Everyone's right. Carrie WAS hot. Now she's dead. Kim is AWFUL (but her hair IS bette). She's still alive and apparently listening to Modest Mouse's "Barry Me". When Jack walked over and grabbed his neck, that was totally off-script. Barry might be a writer cameo. I won't be surprised if Jack goes back to shooting the junk, adopts Barus (where'd Barus go? Is he dead? I forget), and starts hanging around Taco Bells during the day, and killing everybody who makes the "Modern Classic, Good to Go" gesture to the clerk when they order. Or maybe he'll just run off and start killing EVERYONE, testing out different ways to kill as he goes: "Foot through the skull...THAT WORKED!...Icicle in the eye...THAT WORKED!"
I'm fed up with 24. It's times like these that i'm glad we have each other. My only guess as to what is happening is that they're killing off all the characters that wouldn't do voices for 24: The Game. Redeam yourself 24. Help us.
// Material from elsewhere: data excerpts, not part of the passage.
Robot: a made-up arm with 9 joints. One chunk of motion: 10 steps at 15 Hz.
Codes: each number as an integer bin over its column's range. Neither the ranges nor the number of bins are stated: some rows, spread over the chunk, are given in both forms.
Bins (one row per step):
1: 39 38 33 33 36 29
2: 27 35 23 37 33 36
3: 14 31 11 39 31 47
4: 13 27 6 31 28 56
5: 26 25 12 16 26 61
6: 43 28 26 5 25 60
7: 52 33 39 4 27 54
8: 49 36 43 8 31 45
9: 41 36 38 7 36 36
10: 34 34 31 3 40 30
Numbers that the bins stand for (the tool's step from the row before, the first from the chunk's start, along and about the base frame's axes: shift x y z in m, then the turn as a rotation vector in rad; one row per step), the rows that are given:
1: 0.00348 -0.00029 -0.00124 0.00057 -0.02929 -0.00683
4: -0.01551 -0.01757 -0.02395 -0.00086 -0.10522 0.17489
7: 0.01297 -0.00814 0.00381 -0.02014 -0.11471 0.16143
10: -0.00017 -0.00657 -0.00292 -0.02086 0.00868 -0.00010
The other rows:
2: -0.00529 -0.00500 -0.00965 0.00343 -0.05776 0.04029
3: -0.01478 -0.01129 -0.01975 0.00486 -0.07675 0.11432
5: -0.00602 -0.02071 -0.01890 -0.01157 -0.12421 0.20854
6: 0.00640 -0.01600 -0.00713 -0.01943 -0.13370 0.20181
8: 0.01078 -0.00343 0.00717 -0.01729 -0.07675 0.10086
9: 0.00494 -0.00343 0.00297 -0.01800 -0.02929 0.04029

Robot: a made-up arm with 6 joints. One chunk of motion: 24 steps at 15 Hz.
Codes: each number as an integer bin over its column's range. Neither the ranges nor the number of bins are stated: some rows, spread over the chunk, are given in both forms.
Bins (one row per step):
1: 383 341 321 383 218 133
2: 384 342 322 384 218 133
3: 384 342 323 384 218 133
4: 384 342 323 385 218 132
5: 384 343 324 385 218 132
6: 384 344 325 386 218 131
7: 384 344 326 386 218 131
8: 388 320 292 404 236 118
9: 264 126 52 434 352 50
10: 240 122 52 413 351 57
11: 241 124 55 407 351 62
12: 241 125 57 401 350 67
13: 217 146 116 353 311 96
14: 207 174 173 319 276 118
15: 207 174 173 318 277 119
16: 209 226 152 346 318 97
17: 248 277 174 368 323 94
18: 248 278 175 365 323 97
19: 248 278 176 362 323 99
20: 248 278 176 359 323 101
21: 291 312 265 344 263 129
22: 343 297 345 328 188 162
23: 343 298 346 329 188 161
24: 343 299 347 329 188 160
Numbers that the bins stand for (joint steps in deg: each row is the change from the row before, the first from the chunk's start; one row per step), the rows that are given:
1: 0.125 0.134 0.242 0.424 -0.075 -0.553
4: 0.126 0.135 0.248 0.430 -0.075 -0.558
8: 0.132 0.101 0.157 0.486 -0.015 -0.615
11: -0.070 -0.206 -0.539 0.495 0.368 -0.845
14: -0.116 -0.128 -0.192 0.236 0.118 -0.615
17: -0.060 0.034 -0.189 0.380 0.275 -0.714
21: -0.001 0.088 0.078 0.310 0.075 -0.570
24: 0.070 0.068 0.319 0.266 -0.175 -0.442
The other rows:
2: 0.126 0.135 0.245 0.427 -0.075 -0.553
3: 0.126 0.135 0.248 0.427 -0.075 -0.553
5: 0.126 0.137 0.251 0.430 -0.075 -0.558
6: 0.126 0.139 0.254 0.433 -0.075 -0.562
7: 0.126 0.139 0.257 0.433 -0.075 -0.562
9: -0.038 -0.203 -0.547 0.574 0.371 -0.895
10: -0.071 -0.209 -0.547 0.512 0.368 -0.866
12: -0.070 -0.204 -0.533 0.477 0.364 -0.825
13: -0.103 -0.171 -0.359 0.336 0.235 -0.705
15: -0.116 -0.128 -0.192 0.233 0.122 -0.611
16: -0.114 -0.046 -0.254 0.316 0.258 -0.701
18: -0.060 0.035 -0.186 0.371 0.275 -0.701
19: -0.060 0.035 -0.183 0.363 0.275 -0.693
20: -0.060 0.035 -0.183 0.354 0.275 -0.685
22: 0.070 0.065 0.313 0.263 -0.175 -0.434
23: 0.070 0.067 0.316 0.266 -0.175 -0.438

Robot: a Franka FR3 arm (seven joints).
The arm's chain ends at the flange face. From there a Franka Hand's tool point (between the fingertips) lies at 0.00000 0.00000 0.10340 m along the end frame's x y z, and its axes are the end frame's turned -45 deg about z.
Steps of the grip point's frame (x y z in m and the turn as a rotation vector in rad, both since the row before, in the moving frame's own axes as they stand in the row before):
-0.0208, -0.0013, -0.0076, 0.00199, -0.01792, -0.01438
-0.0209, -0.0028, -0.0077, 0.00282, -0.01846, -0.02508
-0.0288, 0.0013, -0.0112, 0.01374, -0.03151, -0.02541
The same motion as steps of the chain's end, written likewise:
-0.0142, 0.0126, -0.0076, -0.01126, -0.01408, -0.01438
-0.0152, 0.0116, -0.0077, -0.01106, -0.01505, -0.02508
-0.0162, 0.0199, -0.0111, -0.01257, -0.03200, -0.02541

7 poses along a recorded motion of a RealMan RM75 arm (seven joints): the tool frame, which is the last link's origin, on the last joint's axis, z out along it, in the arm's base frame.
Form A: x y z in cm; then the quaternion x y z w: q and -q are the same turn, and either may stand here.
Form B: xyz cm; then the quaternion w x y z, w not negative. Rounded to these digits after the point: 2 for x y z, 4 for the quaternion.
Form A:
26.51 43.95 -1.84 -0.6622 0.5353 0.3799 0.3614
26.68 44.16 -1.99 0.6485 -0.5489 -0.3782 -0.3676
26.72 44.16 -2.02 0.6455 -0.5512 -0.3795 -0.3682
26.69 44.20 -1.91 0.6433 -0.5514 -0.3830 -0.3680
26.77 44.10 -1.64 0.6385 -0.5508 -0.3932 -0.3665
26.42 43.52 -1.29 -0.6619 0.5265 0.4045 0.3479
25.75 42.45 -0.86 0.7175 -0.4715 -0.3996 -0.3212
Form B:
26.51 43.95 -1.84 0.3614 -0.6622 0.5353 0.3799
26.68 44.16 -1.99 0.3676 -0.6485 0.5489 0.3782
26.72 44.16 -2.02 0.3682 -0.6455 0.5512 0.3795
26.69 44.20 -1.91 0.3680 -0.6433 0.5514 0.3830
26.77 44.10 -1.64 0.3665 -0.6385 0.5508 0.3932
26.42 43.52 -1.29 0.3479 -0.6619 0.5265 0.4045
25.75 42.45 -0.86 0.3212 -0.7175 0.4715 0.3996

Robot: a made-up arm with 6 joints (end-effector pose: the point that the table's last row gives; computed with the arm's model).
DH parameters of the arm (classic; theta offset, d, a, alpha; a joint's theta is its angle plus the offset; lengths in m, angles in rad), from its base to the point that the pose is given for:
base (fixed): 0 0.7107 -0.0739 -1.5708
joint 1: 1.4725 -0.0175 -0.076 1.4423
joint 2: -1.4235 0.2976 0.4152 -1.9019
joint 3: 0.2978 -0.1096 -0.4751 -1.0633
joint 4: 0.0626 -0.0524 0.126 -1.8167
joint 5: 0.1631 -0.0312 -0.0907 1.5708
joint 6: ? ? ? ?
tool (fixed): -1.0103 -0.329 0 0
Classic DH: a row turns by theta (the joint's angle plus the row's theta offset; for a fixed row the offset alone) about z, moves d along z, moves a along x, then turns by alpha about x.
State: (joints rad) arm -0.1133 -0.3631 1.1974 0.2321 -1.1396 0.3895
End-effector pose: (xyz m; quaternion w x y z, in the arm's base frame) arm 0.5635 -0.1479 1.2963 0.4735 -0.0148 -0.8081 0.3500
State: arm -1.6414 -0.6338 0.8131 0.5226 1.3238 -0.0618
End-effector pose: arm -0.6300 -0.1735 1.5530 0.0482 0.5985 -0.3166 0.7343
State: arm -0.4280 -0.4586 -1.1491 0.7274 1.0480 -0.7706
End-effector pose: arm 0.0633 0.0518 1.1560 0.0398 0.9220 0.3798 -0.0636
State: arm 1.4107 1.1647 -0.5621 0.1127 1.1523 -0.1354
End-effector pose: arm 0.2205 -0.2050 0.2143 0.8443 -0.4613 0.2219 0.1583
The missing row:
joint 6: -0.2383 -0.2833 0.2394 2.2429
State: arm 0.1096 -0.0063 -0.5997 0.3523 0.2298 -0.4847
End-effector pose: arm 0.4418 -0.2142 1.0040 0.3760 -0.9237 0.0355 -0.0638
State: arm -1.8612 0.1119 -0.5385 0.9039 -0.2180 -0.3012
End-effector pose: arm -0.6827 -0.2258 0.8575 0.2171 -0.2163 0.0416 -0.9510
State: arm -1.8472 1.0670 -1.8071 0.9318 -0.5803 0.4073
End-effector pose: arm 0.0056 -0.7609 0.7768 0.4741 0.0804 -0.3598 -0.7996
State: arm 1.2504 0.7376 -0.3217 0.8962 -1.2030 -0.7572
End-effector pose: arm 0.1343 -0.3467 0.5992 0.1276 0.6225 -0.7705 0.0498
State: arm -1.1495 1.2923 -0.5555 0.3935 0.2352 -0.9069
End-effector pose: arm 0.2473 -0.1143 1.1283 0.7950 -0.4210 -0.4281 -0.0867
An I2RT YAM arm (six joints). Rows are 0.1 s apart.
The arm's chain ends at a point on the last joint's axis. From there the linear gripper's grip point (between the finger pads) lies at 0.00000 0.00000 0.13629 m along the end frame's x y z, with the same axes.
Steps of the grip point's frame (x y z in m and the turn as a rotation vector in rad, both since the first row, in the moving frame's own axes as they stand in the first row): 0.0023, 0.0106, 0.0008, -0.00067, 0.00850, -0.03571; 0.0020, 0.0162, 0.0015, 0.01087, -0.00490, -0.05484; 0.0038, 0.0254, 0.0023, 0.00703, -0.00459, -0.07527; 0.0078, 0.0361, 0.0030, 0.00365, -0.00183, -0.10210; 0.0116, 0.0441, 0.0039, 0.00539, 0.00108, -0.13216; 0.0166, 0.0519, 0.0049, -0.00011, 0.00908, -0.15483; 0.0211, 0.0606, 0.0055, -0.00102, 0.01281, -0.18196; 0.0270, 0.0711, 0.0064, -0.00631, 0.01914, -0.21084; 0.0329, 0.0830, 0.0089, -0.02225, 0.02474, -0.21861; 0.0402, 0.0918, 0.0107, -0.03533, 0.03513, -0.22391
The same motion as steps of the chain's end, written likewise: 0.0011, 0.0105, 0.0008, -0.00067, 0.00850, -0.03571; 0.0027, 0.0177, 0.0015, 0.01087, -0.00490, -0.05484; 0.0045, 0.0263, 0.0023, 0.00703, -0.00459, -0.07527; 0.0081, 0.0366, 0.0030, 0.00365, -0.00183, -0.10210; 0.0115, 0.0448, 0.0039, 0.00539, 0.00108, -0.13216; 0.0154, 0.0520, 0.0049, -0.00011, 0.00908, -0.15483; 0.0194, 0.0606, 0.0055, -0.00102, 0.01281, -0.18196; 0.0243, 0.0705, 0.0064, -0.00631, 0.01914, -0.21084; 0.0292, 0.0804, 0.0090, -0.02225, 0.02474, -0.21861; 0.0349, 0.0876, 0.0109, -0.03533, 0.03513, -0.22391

We're all suffering...in real-time.
Keep It Jack (because it's all you can count on in this world),
Witz
PS. I don't know if I can handle another "outsider regime taking over CTU plotline" with Homeland Security. I dont even care that the VP is probably a terrorist or that President Droopy in all his terrible-ness (worse than Grape Nuts Cereal)didn't even make my rant this week because everything else was so bad. Just don't give us ANOTHER rerun plot. (and this is coming from a guy who watched all the syndicated Mad About You episodes with him family at dinner).